-
-
Notifications
You must be signed in to change notification settings - Fork 0
Token Estimation
M31 Autonomous (M31A) estimates token counts for context window management, budget tracking, and context warnings. The estimator supports tiktoken-based counting for OpenAI models and a calibrated fallback for other models.
Source: internal/tokens/estimator.go
type Estimator struct {
modelID string
tokenizer *tiktoken.Tiktoken // nil for unsupported models
emaAlpha float64 // EMA calibration rate (default 0.3)

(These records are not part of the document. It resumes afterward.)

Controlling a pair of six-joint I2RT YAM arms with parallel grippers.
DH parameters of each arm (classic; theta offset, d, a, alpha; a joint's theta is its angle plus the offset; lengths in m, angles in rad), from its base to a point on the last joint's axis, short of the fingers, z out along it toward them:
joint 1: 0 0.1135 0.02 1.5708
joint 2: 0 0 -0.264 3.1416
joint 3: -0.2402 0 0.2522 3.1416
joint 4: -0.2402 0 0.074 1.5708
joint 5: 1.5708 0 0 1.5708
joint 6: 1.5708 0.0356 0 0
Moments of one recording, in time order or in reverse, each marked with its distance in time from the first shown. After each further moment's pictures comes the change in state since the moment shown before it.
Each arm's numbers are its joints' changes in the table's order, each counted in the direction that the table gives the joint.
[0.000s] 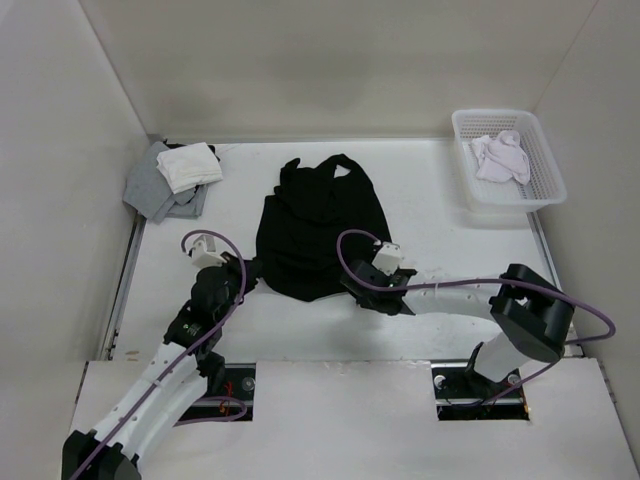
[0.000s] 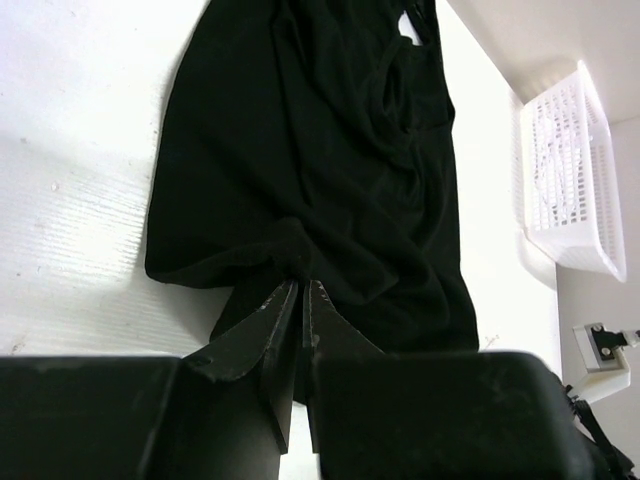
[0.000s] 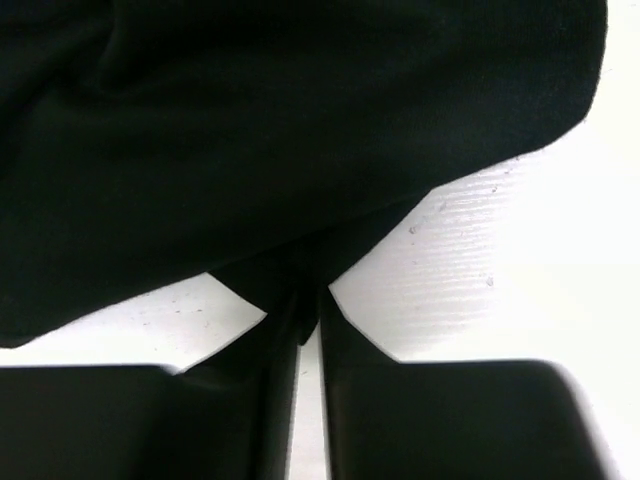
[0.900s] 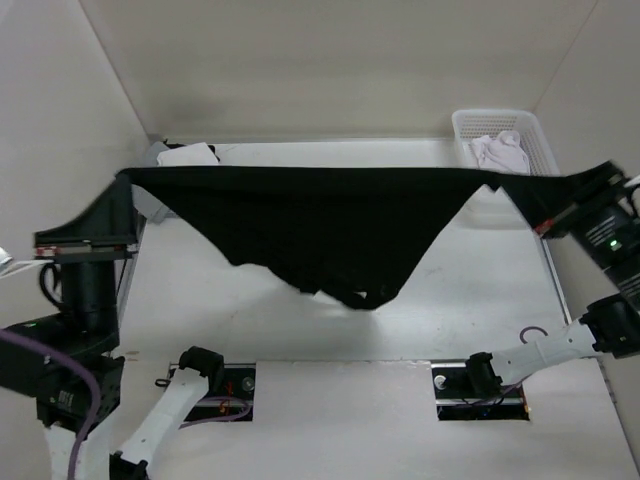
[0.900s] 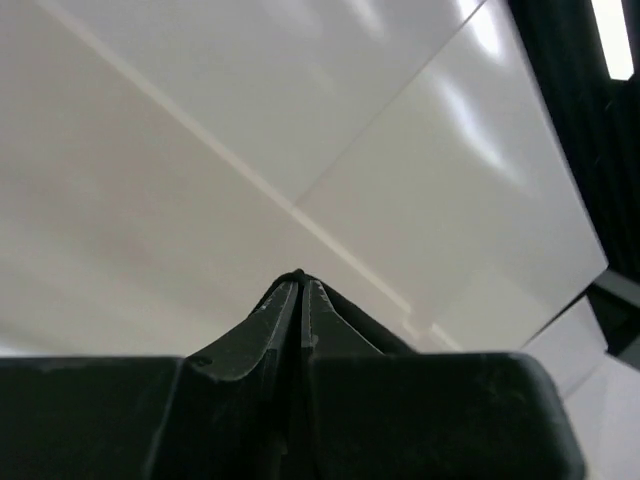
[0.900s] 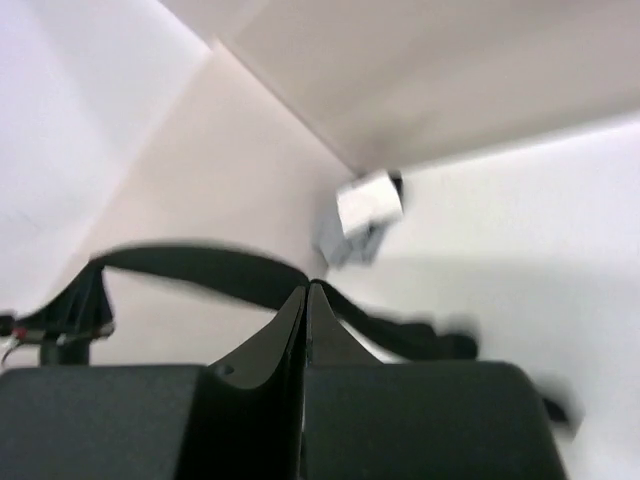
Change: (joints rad) left arm 0.089 0.051 -1.032 -0.194 -0.084 0.147; right arm 0.737 0.653 -1.073 -0.348 0.768 -0.617
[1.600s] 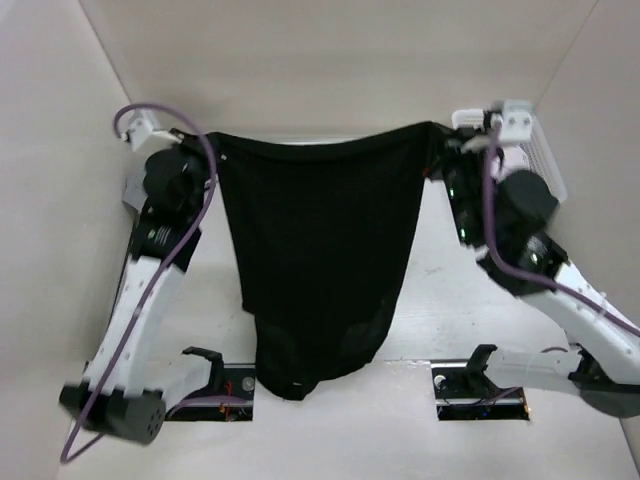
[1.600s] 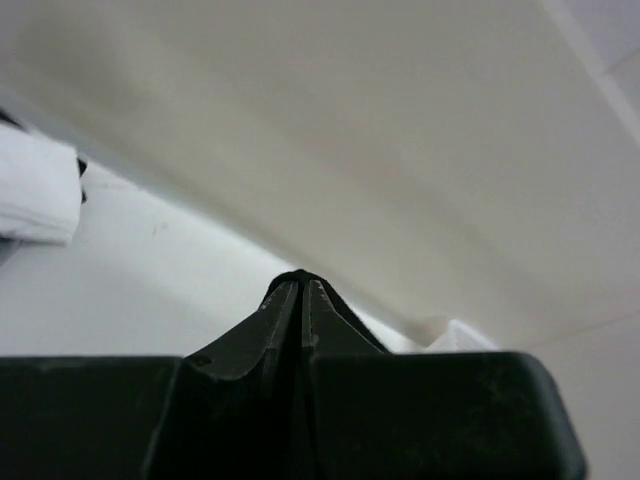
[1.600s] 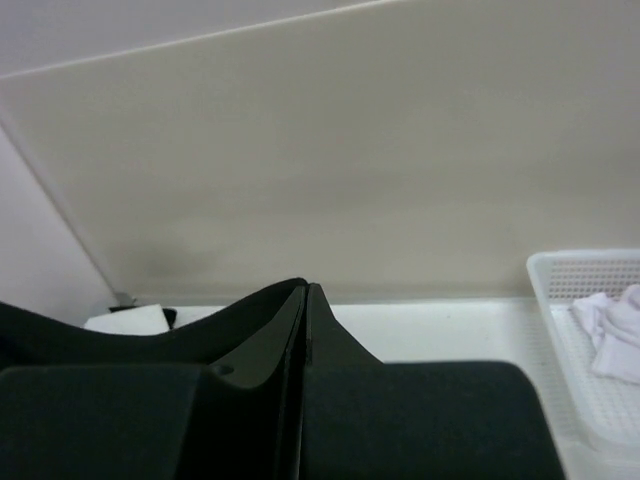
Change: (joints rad) left arm 0.081 -0.528 0.049 0.076 -0.047 0.039; right arm -0.746 -0.173 0.391 0.713 -0.414 -0.605
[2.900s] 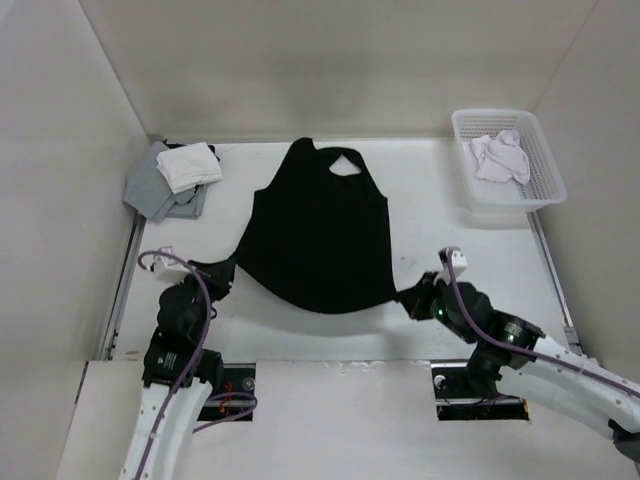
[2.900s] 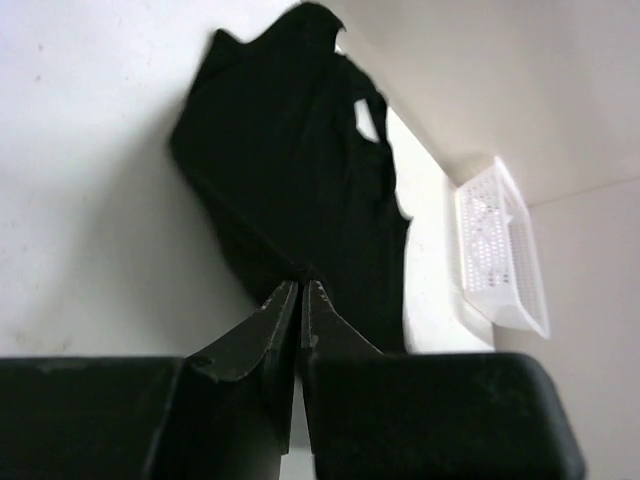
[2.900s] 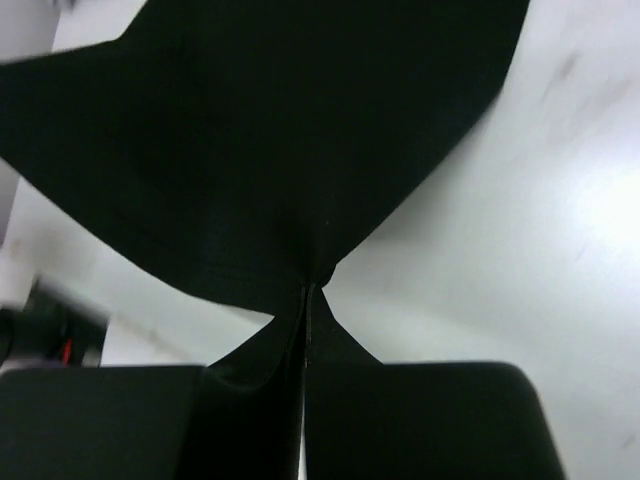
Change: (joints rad) left arm 0.059 0.796 0.880 -0.164 0.240 -0.191; right arm -0.077 0.562 1.044 -0.332 -0.524 0.838
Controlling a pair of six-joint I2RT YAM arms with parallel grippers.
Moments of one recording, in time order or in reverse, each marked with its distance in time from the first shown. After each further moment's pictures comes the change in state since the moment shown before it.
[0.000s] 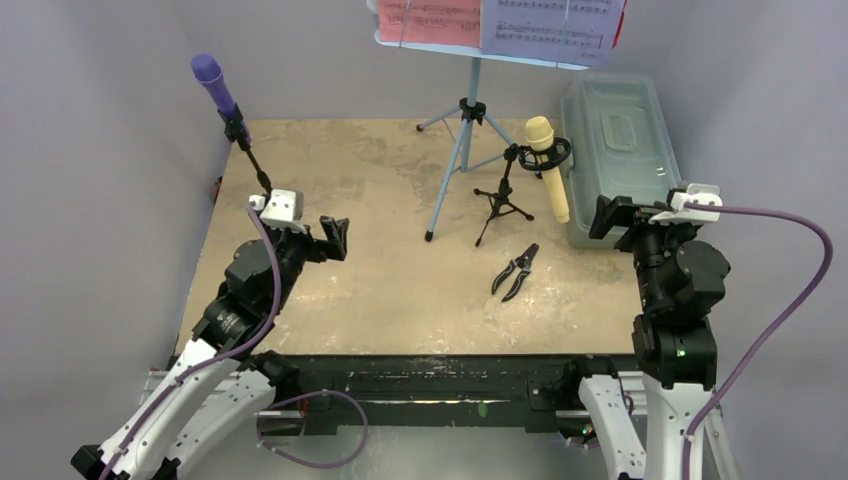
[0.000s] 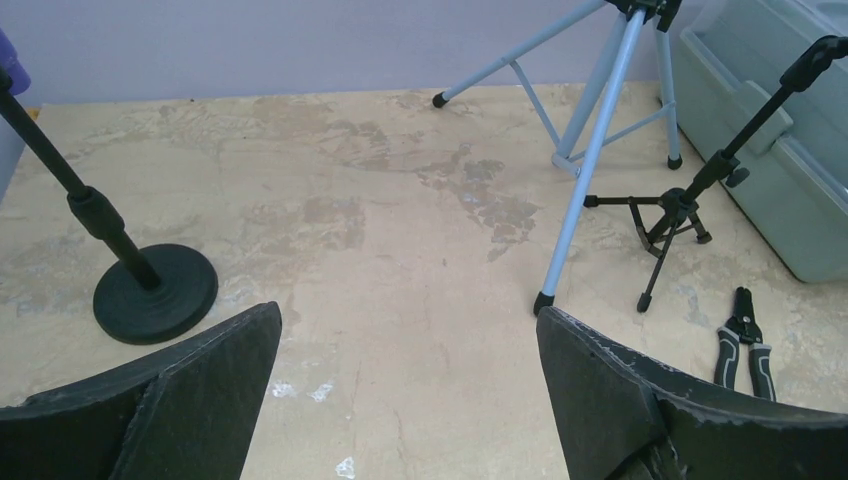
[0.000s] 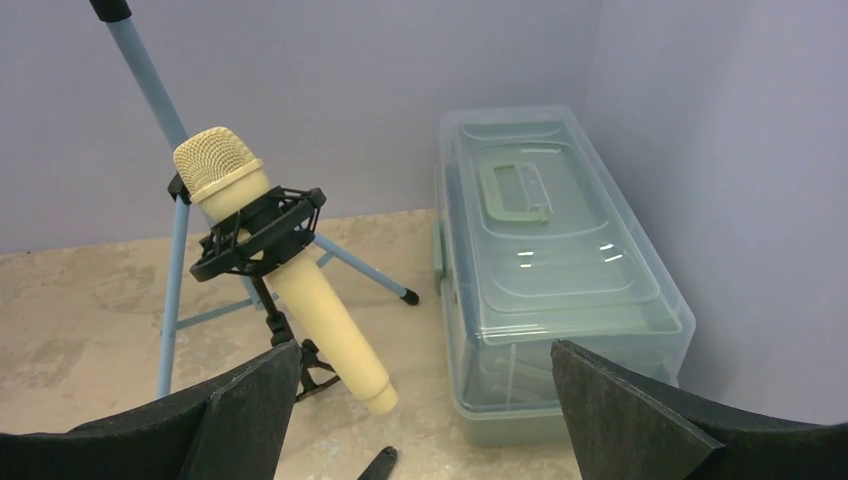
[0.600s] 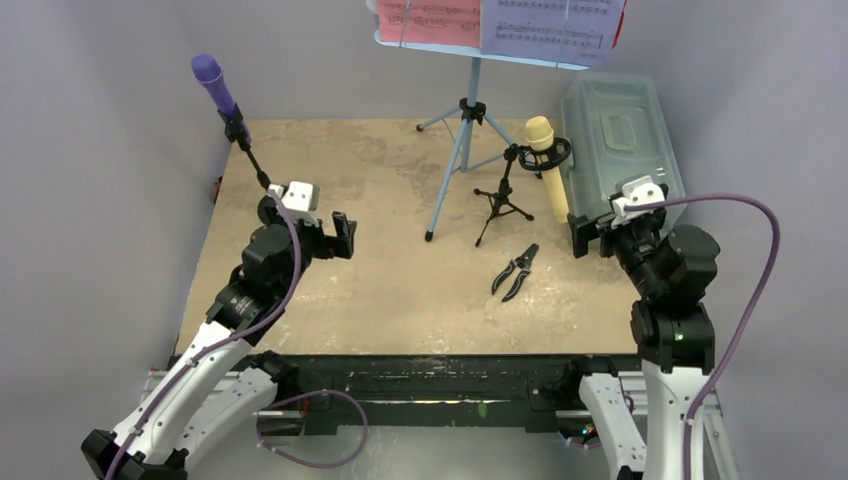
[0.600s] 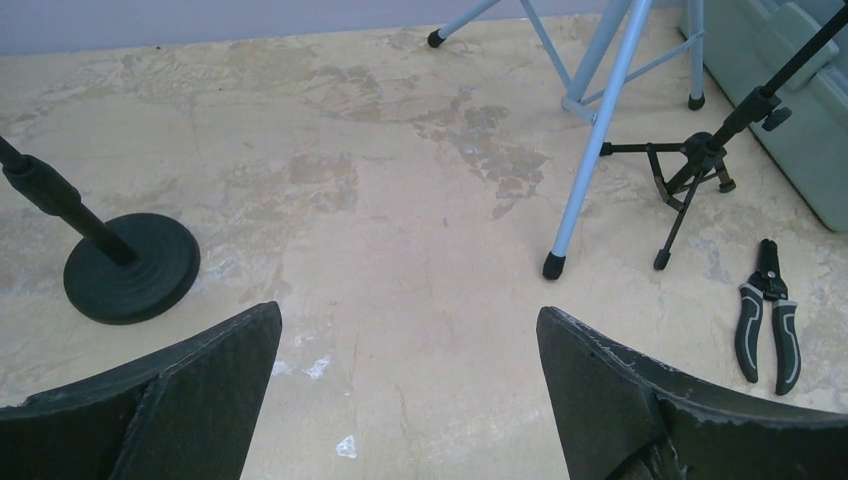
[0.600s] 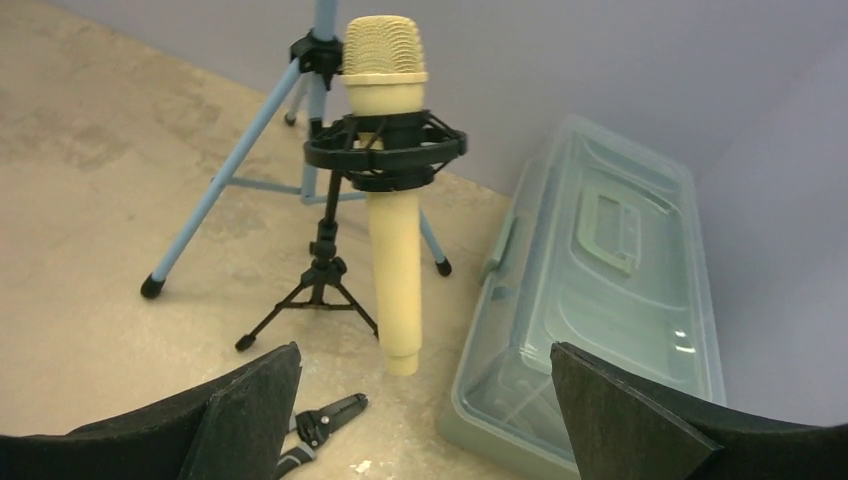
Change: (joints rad) left arm 0.053 0.100 0.000 -0.006 0.100 0.000; right arm -0.008 0.034 -0.015 -0.046 -0.307 -0.330
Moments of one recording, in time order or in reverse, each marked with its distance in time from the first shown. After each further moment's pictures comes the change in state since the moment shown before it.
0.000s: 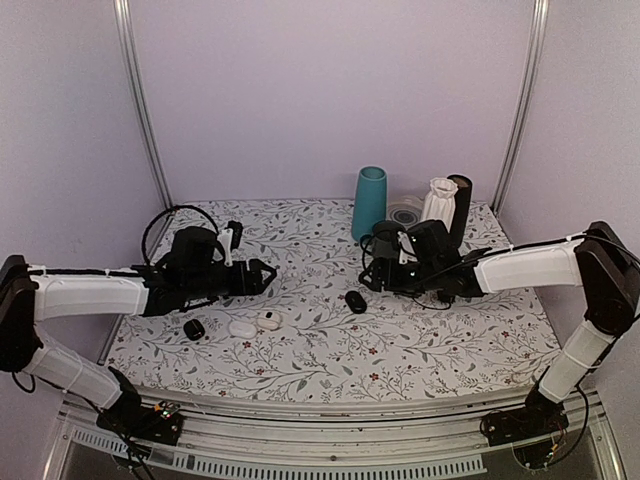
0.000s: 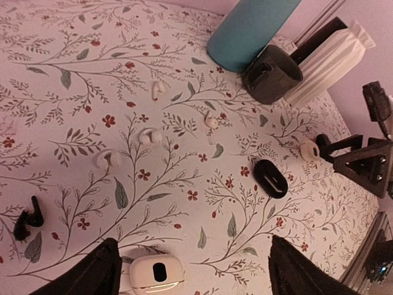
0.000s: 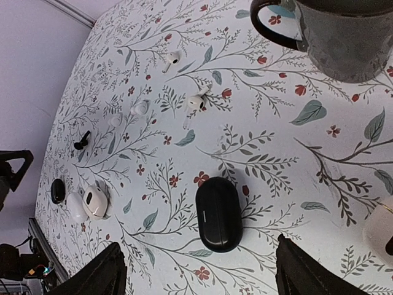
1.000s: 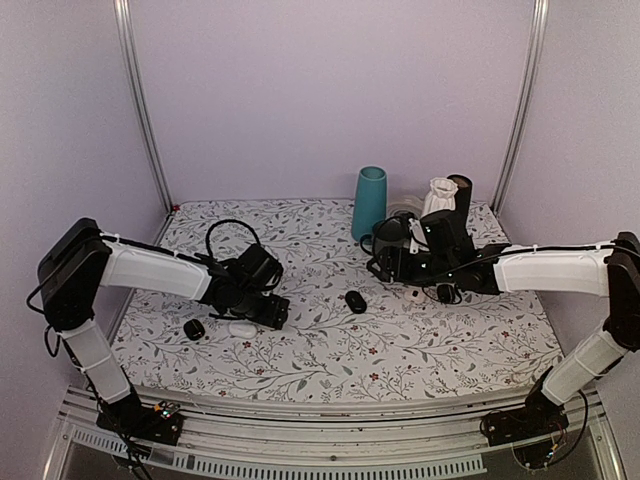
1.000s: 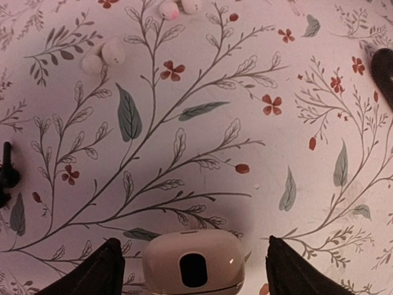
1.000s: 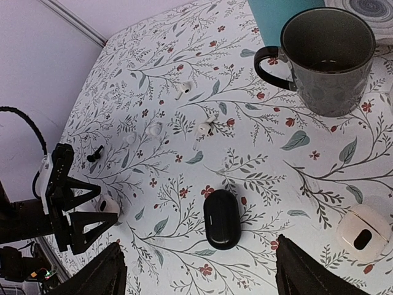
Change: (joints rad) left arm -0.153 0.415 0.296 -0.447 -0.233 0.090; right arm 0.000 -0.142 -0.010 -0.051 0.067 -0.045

emaFactorBits atomic.Uint64 // calibration factor as float64 bits
}| Method | Strategy |
|---|---|
| tiktoken available |
len(tokenizer.Encode(text)) — exact token count |
| tiktoken unavailable |
utf8.RuneCountInString(text) / 4 * 1.3 — rune-based estimate |
| Both | Multiply by emaFactor calibration factor |
The rune-based fallback uses utf8.RuneCountInString() which is O(N) time but O(1) space, avoiding the O(N) allocation of len([]rune(text)).
The estimator self-calibrates against actual token counts returned by the API:
func (e *Estimator) Calibrate(estimated, actual int) {
ratio := float64(actual) / float64(estimated)
newFactor = emaAlpha * ratio + (1 - emaAlpha) * previousFactor
// clamped to [0.1, 10.0]
}-
emaAlphadefaults to 0.3 (EMACorrectionAlpha) - Factor is stored as
uint64bits for lock-free atomic access - Uses
CompareAndSwapfor concurrent safety
EstimateMessages() accounts for the full cost of a conversation:
| Component | Overhead |
|---|---|
| Per message | +4 tokens (role/separator metadata) |
| Message content | Estimated via Estimate()
|
| Tool call input JSON | Estimated via Estimate()
|
| Tool call name | Estimated via Estimate()
|
This prevents underestimation on tool-heavy conversations (BUG-29 fix).
When estimated usage exceeds 80% of the model's context window:
⚠ Context at 85% — 19,200 tokens remaining — consider using /compress
The warning is styled with a yellow background via Lipgloss.
Before each LLM request, the workflow engine runs preflightContextCheck():
if float64(estimated) > 0.95 * float64(contextLength) {
return ErrContextExceeded // hard reject
}
if float64(estimated) > 0.80 * float64(contextLength) {
slog.Warn("context usage approaching limit") // soft warning
}[model]
context_warning_threshold = 0.8 # Warning threshold (0.0-1.0)
default_context_length = 128000 # Fallback when provider doesn't return one
token_ema_alpha = 0.3 # EMA calibration rateM31A uses tiktoken-go for OpenAI-compatible tokenization. Note: tiktoken-go is unmaintained since 2024; newer tokenizers (e.g., o200k_base for GPT-4o) may not be recognized, causing silent fallback to rune counting.